The current pipeline implementation works best with a metadata CSV that details the file name, its location, and the "type" of sample for every sample you wish to analyze. Lets create it.

In [None]:
# now we need to generate a very basic CSV file to tell the pipeline where the mzML files are located.
# future versions of the pipeline will not require this step.

import pandas as pd
import os

metadata_dicts = []
for x in os.listdir("./Datasets/MT02Dataset/"):
  if x.endswith(".mzML"):
    metadata_dicts.append({
        "File Name": x.rstrip(".mzML"), # this is to tell the pcpfm what to call the sample
        "Sample Type": "Unknown", # this field specifies what sort of acquisition this is, needed for advanced usage.
        "Filepath": os.path.join(os.path.abspath("./Datasets/MT02Dataset/"), x) # this is to tell pcpfm where the mzML is located
    })
    print(x)
metadata_df = pd.DataFrame(metadata_dicts)
metadata_df.to_csv("metadata.csv")

## Actual PCPFM procesisng

PCPFM is a python package but it can be ran like another program from the commmand line.

In [None]:
# for example:

!pcpfm

# you should see an error message and some instructions.

In [None]:
# Now lets start working with the pipeline. The assemble command creates the experiment object
# that stores all intermediates.

!pcpfm assemble -o . -j pcpfm_tutorial_basic -s ./metadata.csv


In [None]:
# here is a list of the output directories in the pipeline directory
os.listdir("./pcpfm_tutorial_basic")

In [None]:
# now we can run asari within the pipeline, this will automatically infer the ionization type of the samples.
# all acquisitions must be collected in the same ionization mode!

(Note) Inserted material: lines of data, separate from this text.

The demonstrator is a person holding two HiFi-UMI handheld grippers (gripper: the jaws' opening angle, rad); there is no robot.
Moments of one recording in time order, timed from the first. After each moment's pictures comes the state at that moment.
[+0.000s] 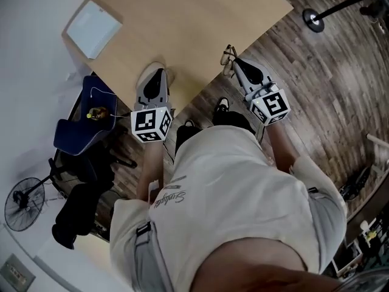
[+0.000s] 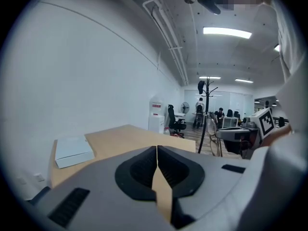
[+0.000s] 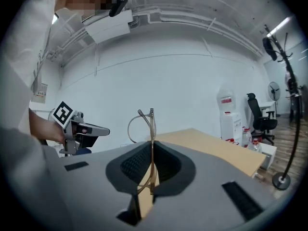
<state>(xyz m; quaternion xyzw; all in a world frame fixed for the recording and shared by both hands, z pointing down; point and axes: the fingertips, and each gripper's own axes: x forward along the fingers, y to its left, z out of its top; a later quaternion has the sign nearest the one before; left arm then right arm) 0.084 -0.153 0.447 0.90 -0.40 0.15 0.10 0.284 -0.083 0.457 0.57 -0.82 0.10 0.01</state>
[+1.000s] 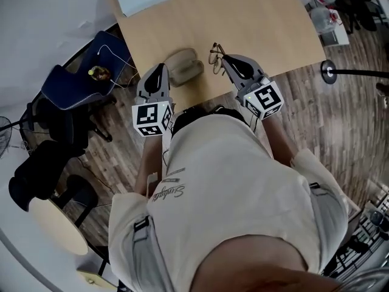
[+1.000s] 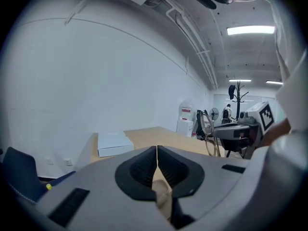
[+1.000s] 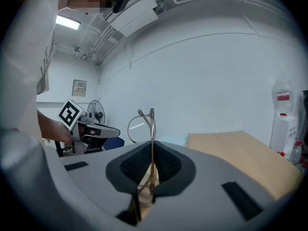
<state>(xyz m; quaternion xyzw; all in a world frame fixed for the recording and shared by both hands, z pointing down) -0.079 -0.168 0.465 0.82 -0.55 0.10 0.13 0.095 -0.173 0.453 0.36 -0.93 0.06 0.07</state>
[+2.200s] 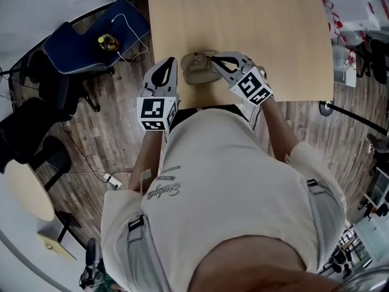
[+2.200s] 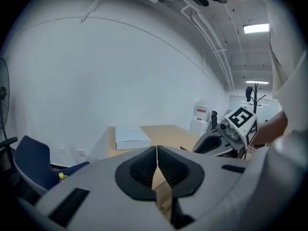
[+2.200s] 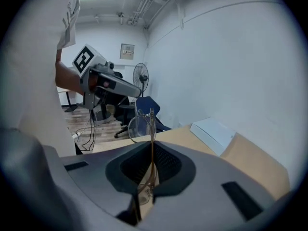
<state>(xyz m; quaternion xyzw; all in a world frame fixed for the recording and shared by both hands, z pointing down) -0.131 -0.185 0.477 0.76 -0.62 0.09 0.17 -0.023 -0.208 0.536 0.07 -0.95 -0.05 0.30</state>
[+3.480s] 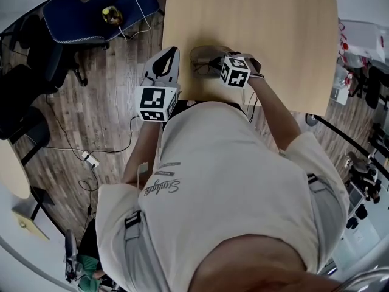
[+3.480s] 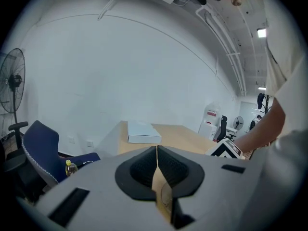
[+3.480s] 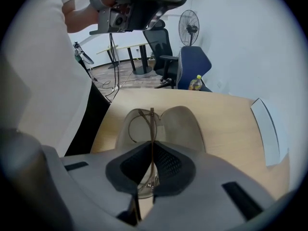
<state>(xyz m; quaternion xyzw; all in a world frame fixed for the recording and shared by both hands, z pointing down) -0.182 -0.175 0.508 0.72 -0.65 0.07 0.21 -0.047 -0.163 0.695 -0.21 -0.81 -0.10 0.54</state>
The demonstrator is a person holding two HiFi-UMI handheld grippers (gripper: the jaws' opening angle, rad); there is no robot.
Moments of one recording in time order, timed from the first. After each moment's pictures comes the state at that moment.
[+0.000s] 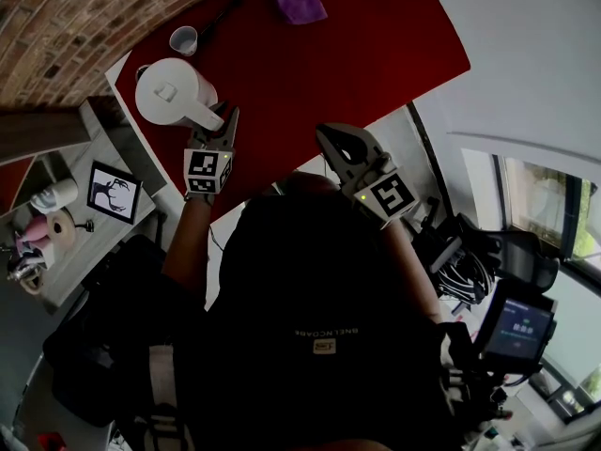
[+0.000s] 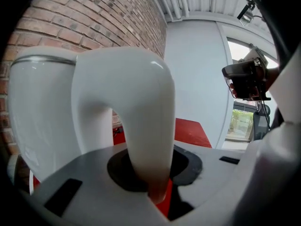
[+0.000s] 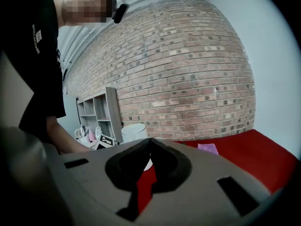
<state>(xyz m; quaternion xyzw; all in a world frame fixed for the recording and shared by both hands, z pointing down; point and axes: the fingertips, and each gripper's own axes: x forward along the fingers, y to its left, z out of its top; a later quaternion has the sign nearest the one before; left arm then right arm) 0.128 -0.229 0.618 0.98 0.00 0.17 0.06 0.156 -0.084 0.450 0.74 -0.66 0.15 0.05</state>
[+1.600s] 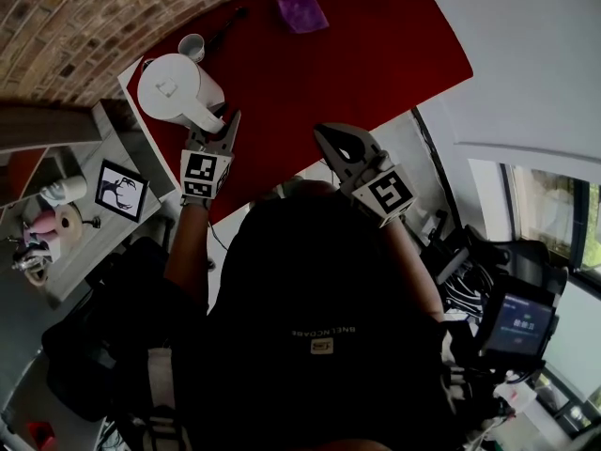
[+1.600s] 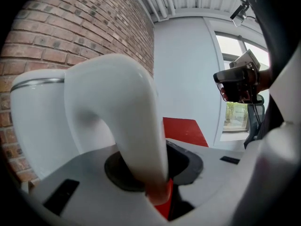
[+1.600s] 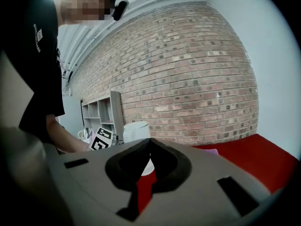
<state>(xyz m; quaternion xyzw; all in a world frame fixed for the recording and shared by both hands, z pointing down) 0.123 -0.218 0.567 0.99 0.02 0.16 0.00 0.152 -0.073 0.436 0.73 -0.68 0.13 0.04</state>
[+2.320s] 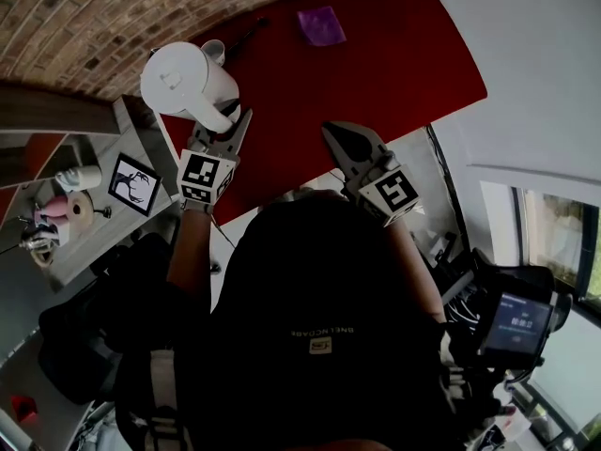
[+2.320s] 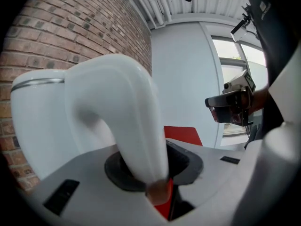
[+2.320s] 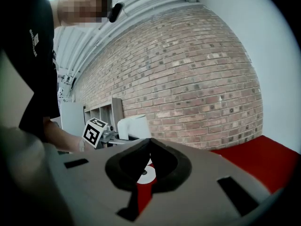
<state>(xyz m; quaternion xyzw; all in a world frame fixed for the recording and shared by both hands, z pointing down) 0.126 -0.215 0.490 0.99 0.02 0.13 -0.02 0.167 -0.082 0.423 0.71 -0.69 0.11 0.01</state>
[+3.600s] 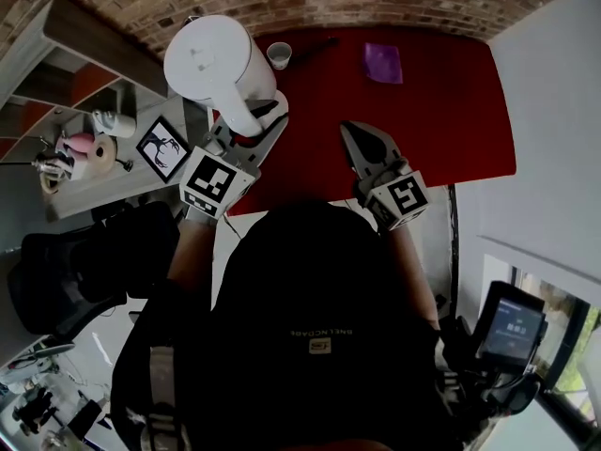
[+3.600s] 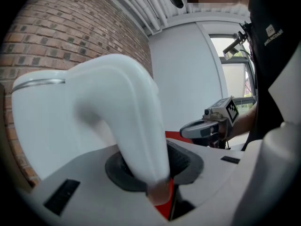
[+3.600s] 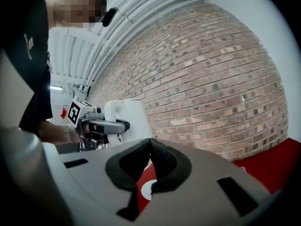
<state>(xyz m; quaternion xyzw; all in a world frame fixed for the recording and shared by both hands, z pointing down) 0.093 -0.213 0.383 0.99 -0.02 0.12 -0.05 0.162 -0.148 0.405 0.64 -0.76 0.08 -0.03</state>
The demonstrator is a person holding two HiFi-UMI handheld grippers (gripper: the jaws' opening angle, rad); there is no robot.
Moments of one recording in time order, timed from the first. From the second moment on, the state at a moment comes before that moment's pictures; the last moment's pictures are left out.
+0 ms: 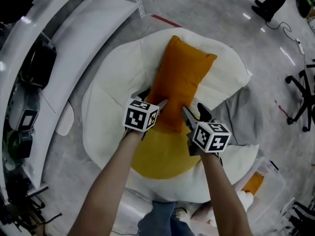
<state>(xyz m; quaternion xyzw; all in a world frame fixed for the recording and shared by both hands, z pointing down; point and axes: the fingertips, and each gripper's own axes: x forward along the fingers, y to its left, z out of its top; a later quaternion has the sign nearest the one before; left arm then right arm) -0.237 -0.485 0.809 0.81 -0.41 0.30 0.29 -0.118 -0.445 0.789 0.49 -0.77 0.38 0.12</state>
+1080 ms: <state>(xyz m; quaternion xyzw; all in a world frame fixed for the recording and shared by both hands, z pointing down) -0.174 -0.428 0.734 0.85 -0.36 0.24 0.30 -0.097 -0.400 0.733 0.51 -0.78 0.35 0.14</state>
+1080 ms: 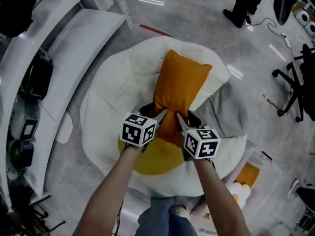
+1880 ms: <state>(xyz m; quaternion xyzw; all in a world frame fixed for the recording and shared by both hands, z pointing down) 0.036 -0.212 0.529 0.91 -0.23 0.25 0.23 0.102 -0.160 0.528 0.65 -0.68 0.32 0.06</state>
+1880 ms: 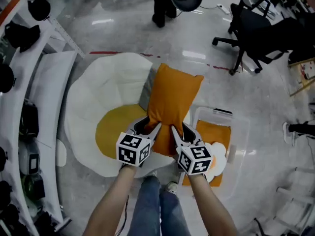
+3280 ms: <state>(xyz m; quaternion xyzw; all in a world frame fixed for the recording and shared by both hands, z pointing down) 0.284 0.157 0.815 0.89 0.07 0.43 0.15 0.308 0.238 0.816 0.81 -0.39 0.44 -0.03</state>
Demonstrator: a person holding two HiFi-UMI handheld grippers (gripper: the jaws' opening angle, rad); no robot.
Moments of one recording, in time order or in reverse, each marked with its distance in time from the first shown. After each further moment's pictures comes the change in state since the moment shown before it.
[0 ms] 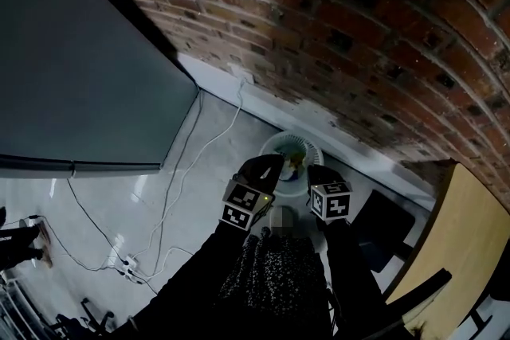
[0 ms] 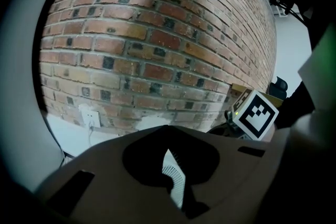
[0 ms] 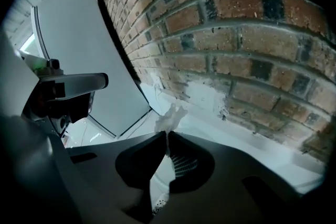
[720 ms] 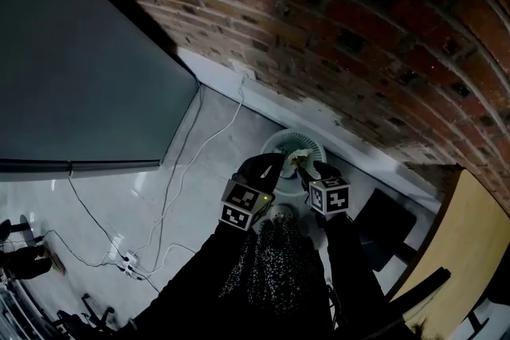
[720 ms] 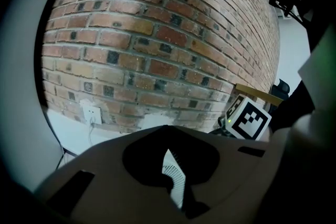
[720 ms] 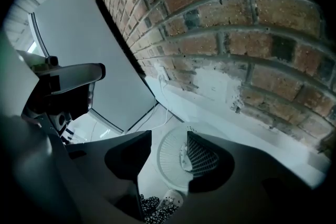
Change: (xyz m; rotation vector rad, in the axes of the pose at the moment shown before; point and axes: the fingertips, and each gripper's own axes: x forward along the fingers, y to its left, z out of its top) left arm 0.008 0.013 -0.008 -0.031 0.009 0.008; right arm 0.035 0.007 -0.013 0.008 0.076 0.094
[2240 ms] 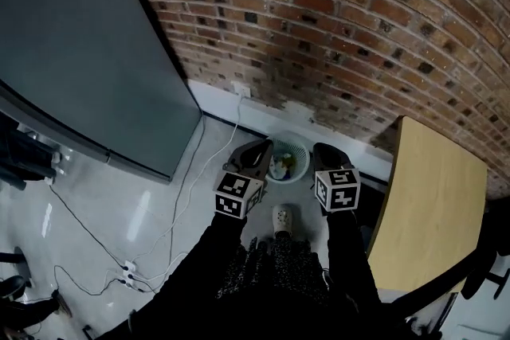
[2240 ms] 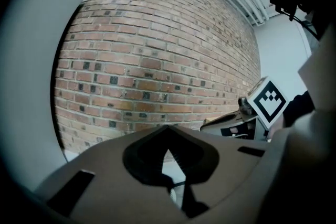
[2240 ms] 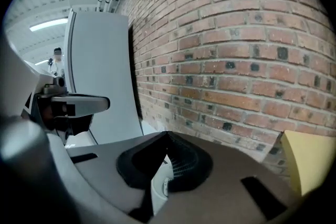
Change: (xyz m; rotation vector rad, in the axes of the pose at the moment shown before) left arm -0.221 -0.112 0.131 0.141 -0.259 -0.006; right arm -0.292 0.143 0.076 -0.174 -0.449 -0.290
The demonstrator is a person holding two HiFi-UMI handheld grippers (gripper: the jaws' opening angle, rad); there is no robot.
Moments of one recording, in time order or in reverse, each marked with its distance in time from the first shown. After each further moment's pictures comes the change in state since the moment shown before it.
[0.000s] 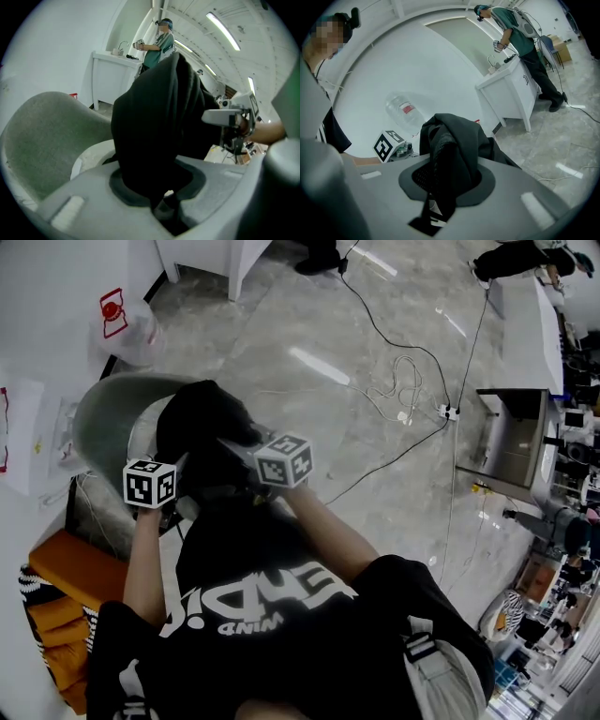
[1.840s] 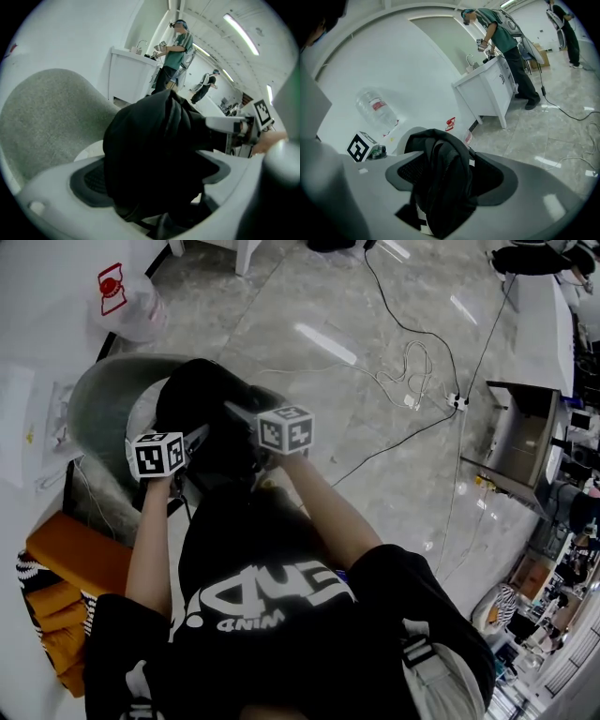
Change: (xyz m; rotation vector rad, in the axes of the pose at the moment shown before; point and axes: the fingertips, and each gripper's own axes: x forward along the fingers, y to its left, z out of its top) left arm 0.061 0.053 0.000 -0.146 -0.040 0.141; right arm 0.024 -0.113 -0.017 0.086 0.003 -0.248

!pcpfm asari -i pcpfm_tutorial_basic

In [None]:
# now lets examine the feature table as we did previously
# here we can load the JSON file within the experiment directory to get the feature table path
import json

exp = json.load(open("./pcpfm_tutorial_basic/experiment.json"))
exp["feature_tables"]

# see we have two feature tables: 'preferred' and 'full'

In [None]:
# we should have the same feature table as in the asari standalone example

ft = pd.read_csv(exp["feature_tables"]["preferred"], sep="\t")
print("Num Samples = ", ft.shape[1]-11)
print("Num Features = ", ft.shape[0])

In [None]:
ft.head()

## Notebook Summary

Now you can process data using the pipeline. While you can run Asari in either the pipeline or as a standalone tool, running it in the pipeline makes downstream processing more convenient.